Foreign assistance data people, unite!

One of the positive (if unanticipated) side effects of making changes to the MCC scorecard last year was the volume of interaction our team had with colleagues in other parts of the U.S. Government who are also interested in using indicator data for decision making. While it’s the large raw data producers posting to that come to mind when people think about data and the government, there are small offices all over the foreign affairs community using—or investigating how to use—global indicator data for internal decision making. After several months of one-on-one conversations with folks at the State Department, Peace Corps and USAID about these different efforts, we thought it made sense to actually gather everyone together.

So we did. A couple of weeks ago, some 20-30 U.S. Government colleagues hunkered down for a few hours at MCC and spent the morning introducing our own data practices to each other. While we (of course) spent some time noting the finer points of being “the data people” inside agencies that may not always love what the data says, it was a really productive morning.

Each of our offices has hit some similar challenges: What do you do when you can’t find globally comparable data? How does data interact with the judgment of human beings? What happens when the data shows decline that no one expected? How do I make findings come to life for decision makers?
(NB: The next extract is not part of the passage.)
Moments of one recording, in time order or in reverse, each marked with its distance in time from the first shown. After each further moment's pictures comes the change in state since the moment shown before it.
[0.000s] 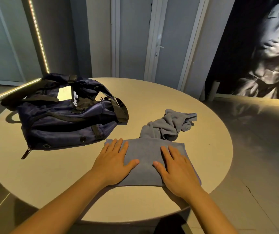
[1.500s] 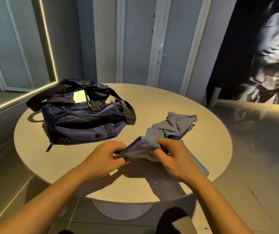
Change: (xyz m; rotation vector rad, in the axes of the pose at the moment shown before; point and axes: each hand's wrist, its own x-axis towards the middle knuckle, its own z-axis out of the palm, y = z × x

Why is it so hard to convince people that statistical noise is manageable but not eradicable? And we’ve gone about addressing them in some very different ways. Even hearing how different offices have had to explain the rationale behind data-driven decision making to their colleagues was illuminating.

This was an initial meeting, meant to get to know each other and identify common challenges and interests. Judging from the questions and calls for follow-up conversations, I feel confident that at least some of us will gather again soon. And that’s good news for collective U.S. Government learning on the ins and outs of evidence-based decision making about foreign assistance.

Score: plus one for the data people.